I rise with the first shot, no problem, pushing my head up toward the peak of its ascent, and the ball hits the brick. No it doesn't. I wish it struck the barricade, wish it surged forward and surged back, so as I surge along pushing and recoiling there wouldn't be those blank spaces while I wait for the ball to catch up or fall behind. It has a rhythm filled with empty time, while mine is compacted, full and dense….

I'm rising with the shot then, the volume turned up high now, filling the room with bleeps, and I'm putting the shoulders and head into the action, singing a song with this ten-second sequence…. Hum the sixteen-note melody created by the bleeps when the ball hits paddle, bricks, and side wall. Bleep, the serve…bloop, the return…blapbleep…a quick brick bounce off the side wall down to…bloop, the next return after the beat, and then up, down, off the side down up. Throw yourself into the unfolding melody, carry the hand smoothly from one point to the next, ride with the ball through the whole five places.—David Sudnow, Pilgrim in the Microworld


Introducing Experience


previous chapter, we defined play not just in games, but in the broadest sense of the word. As we move forward, we will limit the scope of our investigation to the play occurring in games.

What does it mean to experience game play? The passage that opens this chapter is from Pilgrim in the Microworld, a book that describes, in loving detail, a player's waxing and waning addiction to the video game Breakout. Breakout was one of the earliest video games, first released as an arcade game in 1976 by Atari, and then published for the Atari 2600 home video game system a few years later. In this Pong-like game, a player moves a paddle back and forth across the bottom of the screen, bouncing a ball into rows of bricks positioned along the top of the screen. Each time the ball hits a brick it disappears; the goal of the game is to move through as many screens as possible, clearing every brick on the screen.

Throughout his extraordinary book, author David Sudnow vividly evokes the experience of playing Breakout. His highly personal account describes the complex experience of play with a nuance and insight rarely found in writing about games. In his observations, Sudnow uncovers a flurry of experiential elements: the kinesthetic movement of his body as he plays; his multi-layered emotions of hope and anxiety, his altered sense of time; the visual and audio rhythms of the game; the minute controlling motions of his hand on the paddle; and even a kind of perceptual identification with the ball itself.

In the sensory blur of game play, the formal system of the game only reveals itself through its experiential effects. The programmed code, paddle controller, console hardware, television screen, and audio speakers become elements of a larger system that includes the player himself. The space of possibility for Sudnow is a visceral space of experiential potential, a space he explores through play, his state of being in some way extended though the input, output, and logic of the game.

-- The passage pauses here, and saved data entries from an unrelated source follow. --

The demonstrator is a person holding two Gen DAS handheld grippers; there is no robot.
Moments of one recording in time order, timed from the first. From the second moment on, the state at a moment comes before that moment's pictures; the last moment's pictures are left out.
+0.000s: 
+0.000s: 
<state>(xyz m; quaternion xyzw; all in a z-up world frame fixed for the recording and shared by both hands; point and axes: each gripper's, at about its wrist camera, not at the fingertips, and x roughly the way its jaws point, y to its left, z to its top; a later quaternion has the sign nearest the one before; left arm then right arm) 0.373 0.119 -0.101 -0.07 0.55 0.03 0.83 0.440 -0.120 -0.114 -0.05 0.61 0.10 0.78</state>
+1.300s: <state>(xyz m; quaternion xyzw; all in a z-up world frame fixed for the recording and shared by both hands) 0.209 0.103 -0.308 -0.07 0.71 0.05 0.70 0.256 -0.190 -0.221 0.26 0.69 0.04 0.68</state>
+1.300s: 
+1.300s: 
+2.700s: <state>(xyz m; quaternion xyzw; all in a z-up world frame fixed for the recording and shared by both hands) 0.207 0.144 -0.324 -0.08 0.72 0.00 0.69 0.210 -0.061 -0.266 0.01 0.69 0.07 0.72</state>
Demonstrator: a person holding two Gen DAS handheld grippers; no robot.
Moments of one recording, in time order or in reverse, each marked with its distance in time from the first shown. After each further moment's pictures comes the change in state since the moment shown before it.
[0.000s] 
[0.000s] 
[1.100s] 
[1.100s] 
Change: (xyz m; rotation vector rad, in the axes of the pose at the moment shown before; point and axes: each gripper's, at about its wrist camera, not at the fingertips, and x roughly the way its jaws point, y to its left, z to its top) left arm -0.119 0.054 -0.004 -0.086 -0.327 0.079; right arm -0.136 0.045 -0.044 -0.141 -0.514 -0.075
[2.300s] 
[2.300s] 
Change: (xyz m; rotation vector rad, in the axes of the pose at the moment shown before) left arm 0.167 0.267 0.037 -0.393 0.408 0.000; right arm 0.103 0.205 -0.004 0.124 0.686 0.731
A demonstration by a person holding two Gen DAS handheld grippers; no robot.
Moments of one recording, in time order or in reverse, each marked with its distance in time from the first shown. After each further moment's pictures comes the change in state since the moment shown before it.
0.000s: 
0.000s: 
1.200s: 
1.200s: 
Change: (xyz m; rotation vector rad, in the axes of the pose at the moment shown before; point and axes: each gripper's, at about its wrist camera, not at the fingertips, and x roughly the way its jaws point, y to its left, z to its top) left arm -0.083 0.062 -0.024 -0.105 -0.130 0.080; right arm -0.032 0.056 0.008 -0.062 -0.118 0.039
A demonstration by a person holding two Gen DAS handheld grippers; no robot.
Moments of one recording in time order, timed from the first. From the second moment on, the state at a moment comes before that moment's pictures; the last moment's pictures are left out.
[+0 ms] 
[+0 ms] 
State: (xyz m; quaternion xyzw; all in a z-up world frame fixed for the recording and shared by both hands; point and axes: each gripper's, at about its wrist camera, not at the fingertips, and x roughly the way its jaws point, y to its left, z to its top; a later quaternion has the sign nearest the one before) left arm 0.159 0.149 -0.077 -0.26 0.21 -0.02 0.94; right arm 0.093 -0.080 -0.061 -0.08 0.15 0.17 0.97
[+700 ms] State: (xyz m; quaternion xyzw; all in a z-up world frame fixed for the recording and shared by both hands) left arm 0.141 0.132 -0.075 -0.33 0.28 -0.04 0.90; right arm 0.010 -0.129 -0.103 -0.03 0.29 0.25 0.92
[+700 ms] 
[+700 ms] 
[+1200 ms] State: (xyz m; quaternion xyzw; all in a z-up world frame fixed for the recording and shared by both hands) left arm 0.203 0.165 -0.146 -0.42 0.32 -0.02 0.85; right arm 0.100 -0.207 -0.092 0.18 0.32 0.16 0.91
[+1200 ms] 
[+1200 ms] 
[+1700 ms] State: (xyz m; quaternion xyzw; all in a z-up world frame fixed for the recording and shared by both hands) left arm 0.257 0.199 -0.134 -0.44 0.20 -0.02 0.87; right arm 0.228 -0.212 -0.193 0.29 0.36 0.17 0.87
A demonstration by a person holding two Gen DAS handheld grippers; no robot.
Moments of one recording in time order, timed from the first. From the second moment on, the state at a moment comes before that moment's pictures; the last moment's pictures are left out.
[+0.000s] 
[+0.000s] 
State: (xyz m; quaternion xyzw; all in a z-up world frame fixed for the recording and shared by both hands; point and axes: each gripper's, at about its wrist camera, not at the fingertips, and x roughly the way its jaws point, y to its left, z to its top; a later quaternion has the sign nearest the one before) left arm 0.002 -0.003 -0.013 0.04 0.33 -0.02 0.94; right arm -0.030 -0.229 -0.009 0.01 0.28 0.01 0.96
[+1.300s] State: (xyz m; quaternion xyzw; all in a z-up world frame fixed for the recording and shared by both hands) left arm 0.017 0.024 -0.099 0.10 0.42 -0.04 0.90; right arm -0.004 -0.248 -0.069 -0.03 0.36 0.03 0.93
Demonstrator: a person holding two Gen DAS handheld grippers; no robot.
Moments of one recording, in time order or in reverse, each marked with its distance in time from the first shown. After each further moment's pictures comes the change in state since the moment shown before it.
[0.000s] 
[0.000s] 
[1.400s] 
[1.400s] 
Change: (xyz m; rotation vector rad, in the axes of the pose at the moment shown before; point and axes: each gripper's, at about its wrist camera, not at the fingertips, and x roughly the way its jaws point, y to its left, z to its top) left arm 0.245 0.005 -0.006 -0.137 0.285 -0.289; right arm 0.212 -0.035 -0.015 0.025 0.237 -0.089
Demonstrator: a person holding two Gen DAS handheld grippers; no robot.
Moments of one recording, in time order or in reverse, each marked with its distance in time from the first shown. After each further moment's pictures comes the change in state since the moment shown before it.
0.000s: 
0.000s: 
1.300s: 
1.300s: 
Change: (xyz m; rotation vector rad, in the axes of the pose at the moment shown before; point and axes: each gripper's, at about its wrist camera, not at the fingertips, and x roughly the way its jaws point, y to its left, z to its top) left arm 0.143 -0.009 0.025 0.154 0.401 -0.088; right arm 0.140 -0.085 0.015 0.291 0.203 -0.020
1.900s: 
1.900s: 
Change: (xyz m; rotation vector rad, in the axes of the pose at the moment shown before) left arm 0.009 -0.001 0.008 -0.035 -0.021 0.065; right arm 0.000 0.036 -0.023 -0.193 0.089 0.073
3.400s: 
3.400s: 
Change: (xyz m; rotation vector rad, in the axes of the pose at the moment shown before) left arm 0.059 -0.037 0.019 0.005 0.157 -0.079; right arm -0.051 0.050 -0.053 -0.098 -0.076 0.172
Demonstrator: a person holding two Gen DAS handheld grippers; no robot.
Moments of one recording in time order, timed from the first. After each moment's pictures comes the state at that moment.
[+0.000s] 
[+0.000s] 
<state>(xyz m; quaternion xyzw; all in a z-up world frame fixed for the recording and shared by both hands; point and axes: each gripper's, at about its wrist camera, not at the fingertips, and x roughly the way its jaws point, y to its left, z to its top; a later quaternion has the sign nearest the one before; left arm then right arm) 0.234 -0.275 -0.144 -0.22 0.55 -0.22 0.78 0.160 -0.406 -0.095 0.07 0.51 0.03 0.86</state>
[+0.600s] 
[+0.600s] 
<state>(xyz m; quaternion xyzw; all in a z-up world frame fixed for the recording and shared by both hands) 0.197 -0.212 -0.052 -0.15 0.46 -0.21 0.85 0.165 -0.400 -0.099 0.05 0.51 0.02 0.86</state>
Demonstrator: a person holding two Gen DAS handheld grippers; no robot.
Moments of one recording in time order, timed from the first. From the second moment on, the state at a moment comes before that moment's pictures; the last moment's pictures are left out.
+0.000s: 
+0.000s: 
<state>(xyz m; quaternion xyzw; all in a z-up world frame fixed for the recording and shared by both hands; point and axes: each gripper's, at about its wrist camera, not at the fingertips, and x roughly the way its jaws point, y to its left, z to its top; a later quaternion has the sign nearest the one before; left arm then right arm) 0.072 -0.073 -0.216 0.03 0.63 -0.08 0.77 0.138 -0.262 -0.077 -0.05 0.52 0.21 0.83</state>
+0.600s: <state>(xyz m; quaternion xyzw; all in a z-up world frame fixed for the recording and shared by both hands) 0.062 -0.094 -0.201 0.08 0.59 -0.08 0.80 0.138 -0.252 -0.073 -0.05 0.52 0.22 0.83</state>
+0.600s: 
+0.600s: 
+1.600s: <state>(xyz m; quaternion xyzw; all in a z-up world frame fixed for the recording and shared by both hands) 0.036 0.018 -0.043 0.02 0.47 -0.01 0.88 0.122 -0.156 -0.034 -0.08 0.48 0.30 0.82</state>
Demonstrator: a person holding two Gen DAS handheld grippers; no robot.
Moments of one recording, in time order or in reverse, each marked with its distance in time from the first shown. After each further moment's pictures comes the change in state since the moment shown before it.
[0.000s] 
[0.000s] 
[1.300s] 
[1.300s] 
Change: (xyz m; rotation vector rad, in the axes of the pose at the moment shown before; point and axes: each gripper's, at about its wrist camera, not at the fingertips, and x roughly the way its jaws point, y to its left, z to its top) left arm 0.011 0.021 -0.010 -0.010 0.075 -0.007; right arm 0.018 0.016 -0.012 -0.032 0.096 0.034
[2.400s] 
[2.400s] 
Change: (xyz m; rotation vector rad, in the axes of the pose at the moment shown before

The experience of play is just that: an experience. The word "experience" commonly refers to:


  • The apprehension of an object, thought, or emotion through the senses or mind;



  • Active participation in events or activities, leading to knowledge or a skill;



  • An event or a series of events participated in or lived through.[1]


  • In other words, experience is participation. Every game creates its own kind of experience, from the theatrical interventions of live-action role playing, to the international spectacle of the Olympics, to the vast virtual communities of Phantasy Star Online. There is no single, proper kind of experience that all games should try and provide. Yet there are principles of meaningful play that we can apply to games in a variety of design contexts. In this chapter, and in the PLAY schema that follow, we investigate the design of experience as a fundamental principle of game design.

    [1]

    American Heritage Dictionary (Boston: Houghton Mifflin, 2000).